What is being asked.
Look through the data below and work out how many lines contain the string "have". Give the number alone.
BEGIN Input material
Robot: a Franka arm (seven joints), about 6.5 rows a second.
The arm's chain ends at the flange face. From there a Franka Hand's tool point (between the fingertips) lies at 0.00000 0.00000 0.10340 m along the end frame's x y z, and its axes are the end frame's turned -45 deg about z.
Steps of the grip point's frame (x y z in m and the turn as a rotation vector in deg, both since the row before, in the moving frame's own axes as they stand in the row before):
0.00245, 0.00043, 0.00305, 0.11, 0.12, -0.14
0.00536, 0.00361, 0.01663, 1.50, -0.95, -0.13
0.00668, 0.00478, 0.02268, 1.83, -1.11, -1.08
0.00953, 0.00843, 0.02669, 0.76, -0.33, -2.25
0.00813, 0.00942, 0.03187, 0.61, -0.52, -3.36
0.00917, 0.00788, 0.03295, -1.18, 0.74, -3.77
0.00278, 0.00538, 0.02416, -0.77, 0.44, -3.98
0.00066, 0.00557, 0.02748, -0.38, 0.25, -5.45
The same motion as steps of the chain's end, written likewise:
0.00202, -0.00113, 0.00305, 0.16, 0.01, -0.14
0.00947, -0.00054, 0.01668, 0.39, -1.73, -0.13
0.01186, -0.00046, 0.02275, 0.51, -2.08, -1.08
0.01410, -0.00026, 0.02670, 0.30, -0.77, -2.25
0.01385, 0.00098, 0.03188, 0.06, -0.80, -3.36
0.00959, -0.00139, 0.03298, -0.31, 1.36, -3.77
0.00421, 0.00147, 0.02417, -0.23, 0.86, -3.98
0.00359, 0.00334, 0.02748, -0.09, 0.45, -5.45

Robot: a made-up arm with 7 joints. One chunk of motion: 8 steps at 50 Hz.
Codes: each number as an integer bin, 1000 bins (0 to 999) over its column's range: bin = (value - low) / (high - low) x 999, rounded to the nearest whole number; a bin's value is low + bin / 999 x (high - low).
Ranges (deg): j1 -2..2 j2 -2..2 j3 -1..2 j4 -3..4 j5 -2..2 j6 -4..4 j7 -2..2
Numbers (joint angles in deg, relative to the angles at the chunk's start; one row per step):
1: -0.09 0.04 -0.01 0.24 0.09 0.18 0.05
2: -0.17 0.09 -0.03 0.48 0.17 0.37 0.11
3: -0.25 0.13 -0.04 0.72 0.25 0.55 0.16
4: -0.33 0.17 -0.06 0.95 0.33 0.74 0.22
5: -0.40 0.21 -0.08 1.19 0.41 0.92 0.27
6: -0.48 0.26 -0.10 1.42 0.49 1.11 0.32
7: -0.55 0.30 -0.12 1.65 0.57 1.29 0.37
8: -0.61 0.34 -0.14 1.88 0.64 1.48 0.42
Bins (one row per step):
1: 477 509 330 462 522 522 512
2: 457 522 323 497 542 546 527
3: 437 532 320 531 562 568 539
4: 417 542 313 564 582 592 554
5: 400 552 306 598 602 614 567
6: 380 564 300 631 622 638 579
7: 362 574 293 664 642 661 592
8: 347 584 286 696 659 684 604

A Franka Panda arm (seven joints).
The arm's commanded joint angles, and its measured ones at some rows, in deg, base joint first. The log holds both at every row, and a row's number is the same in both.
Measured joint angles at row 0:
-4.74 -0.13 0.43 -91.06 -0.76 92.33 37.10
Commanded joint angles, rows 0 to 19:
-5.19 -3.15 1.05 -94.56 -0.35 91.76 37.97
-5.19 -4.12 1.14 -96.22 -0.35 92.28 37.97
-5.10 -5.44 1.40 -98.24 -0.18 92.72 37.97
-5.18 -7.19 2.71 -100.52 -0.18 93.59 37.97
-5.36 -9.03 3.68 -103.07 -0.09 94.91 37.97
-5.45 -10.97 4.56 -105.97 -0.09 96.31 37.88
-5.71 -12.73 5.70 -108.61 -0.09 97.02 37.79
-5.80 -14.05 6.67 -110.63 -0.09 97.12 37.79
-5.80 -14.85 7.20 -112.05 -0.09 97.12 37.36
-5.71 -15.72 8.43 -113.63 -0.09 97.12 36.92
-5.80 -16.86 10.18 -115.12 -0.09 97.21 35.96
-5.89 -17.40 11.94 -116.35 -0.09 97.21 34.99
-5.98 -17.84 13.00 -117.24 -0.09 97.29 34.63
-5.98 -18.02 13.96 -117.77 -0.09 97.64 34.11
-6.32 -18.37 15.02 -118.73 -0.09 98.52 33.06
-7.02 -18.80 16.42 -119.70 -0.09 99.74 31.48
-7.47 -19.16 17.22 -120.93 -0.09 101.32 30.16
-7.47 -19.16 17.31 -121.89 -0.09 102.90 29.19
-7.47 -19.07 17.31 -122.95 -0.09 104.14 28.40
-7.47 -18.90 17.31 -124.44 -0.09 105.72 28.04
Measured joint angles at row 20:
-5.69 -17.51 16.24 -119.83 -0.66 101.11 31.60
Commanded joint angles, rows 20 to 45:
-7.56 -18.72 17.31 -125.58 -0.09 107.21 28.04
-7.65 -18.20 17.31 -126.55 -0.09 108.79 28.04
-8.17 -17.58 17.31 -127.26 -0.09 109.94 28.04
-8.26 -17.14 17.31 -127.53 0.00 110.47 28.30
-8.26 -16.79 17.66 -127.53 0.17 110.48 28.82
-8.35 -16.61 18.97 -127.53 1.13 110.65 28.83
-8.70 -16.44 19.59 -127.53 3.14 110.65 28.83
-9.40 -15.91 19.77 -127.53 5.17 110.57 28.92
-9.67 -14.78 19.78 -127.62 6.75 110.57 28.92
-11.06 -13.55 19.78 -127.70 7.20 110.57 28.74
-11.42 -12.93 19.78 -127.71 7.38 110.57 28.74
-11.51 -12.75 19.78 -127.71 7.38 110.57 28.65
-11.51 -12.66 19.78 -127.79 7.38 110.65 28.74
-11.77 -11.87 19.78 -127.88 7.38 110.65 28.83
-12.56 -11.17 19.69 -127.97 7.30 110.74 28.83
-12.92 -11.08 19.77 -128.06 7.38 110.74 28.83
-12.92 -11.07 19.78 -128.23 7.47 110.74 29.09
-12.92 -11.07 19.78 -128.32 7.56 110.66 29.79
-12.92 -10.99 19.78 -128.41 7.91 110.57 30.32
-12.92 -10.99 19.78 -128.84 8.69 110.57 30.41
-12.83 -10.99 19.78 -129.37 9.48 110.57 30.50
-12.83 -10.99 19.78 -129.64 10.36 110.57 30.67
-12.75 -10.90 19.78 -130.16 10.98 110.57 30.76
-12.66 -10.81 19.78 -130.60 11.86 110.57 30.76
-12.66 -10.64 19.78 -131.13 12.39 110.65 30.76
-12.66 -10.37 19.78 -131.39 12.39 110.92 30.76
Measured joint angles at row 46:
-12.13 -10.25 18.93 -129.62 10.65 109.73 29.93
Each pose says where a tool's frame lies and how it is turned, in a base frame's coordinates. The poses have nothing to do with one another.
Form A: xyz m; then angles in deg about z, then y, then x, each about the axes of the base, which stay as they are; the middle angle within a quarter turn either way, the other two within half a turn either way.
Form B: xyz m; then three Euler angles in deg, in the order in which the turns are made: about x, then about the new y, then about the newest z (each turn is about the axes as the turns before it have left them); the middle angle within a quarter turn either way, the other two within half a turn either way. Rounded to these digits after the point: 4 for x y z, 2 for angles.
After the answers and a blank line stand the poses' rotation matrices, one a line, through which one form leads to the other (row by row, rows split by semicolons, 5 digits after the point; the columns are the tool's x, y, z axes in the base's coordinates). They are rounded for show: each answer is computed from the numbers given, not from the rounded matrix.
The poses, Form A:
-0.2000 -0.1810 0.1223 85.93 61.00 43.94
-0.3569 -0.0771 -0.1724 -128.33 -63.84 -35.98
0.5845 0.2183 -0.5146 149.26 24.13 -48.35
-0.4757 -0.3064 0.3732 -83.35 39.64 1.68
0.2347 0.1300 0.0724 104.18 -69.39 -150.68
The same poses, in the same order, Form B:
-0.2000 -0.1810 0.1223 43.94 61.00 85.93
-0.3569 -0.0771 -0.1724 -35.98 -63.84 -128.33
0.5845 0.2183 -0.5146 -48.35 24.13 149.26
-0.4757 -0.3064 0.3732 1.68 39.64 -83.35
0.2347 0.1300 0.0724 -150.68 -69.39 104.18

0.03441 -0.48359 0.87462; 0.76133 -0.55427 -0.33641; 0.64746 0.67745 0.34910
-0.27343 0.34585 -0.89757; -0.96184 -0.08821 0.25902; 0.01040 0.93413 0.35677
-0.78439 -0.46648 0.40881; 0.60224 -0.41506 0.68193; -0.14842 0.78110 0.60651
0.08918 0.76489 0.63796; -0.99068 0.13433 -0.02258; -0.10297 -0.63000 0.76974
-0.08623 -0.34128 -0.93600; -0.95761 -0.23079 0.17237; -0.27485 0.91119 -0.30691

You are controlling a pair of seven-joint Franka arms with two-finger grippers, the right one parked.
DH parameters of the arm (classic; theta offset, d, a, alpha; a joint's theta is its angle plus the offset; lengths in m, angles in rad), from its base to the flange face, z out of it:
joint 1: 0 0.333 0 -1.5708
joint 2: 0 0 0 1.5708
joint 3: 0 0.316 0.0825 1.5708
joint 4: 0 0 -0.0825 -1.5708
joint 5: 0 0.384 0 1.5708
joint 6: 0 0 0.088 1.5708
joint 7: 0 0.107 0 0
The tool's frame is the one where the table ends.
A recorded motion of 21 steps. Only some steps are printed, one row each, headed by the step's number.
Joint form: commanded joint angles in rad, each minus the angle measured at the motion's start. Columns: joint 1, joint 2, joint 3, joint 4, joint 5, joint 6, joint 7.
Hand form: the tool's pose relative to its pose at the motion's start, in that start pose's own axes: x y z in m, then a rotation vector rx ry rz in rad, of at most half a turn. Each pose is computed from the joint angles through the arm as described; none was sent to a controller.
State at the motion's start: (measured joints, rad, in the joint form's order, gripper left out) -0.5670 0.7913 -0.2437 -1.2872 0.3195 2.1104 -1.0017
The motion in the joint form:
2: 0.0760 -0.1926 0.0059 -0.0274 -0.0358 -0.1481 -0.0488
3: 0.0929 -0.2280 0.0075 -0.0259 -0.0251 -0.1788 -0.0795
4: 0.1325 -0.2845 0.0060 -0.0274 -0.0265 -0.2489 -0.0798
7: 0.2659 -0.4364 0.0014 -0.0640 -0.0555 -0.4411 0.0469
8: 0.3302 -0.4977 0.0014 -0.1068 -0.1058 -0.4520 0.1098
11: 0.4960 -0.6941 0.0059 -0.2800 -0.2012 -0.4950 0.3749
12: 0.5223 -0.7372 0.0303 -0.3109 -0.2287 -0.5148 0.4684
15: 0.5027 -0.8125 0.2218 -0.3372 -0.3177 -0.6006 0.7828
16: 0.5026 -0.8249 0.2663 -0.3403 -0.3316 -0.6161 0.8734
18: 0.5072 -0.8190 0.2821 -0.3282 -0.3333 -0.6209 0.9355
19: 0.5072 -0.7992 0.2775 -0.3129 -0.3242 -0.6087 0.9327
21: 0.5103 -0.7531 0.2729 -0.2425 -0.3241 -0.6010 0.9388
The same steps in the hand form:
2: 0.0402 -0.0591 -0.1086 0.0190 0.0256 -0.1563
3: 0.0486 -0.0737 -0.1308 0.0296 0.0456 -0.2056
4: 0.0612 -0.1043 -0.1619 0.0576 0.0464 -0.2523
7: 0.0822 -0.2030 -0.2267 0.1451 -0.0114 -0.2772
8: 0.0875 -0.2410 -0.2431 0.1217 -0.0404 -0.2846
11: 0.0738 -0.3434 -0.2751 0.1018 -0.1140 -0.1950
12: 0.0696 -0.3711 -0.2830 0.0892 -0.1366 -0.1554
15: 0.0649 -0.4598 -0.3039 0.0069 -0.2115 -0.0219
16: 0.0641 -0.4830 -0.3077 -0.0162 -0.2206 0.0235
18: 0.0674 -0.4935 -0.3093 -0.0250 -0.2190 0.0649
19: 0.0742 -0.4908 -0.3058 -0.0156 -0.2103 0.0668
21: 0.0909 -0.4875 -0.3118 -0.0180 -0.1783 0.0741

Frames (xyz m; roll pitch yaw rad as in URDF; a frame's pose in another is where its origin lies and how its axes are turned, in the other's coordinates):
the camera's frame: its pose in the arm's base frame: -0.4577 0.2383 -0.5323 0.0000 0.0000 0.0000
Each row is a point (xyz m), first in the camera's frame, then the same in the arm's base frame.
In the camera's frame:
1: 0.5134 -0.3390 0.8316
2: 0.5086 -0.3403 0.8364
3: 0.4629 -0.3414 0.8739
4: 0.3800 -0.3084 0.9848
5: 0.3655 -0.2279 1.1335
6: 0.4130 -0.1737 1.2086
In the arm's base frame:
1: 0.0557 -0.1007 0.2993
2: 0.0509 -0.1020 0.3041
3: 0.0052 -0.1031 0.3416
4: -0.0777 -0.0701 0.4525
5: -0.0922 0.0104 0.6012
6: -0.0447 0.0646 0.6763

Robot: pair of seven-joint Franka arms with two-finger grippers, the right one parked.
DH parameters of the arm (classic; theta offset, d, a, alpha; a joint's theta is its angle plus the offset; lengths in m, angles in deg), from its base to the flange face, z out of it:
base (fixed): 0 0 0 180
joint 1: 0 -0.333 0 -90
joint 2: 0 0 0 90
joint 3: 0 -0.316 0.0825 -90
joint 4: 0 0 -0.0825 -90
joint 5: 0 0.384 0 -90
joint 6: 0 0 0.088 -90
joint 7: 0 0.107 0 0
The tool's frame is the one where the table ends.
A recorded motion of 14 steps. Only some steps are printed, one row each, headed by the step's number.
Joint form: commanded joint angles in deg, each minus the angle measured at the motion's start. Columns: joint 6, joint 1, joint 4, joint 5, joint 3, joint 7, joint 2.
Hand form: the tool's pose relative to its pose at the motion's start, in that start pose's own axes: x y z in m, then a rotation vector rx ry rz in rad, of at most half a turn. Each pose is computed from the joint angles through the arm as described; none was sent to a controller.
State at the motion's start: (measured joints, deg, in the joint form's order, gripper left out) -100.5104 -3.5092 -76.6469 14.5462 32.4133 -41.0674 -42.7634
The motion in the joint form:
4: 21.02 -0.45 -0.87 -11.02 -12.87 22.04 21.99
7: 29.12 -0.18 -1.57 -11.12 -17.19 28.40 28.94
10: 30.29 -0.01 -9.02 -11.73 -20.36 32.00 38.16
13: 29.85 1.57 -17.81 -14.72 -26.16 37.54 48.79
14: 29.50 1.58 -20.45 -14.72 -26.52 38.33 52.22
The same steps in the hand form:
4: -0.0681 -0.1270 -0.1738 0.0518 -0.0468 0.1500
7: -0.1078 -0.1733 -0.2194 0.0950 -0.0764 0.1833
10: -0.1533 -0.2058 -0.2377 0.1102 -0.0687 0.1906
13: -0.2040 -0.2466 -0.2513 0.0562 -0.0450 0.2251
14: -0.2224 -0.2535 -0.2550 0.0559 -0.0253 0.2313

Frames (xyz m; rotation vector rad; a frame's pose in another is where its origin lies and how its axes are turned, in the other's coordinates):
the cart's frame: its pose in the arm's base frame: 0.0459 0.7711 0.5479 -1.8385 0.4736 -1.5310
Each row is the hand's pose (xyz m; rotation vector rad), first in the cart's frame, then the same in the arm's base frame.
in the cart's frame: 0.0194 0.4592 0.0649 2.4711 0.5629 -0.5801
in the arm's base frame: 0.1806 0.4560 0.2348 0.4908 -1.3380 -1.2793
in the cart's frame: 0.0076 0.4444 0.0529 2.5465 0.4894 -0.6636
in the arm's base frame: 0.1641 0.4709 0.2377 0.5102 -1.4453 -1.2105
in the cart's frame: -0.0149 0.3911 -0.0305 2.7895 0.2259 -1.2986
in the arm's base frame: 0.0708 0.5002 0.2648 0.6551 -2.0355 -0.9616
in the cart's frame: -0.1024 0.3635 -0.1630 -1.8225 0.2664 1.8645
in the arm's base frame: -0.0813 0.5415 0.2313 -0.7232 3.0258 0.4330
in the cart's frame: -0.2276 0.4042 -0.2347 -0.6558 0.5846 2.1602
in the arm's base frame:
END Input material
Task output.
2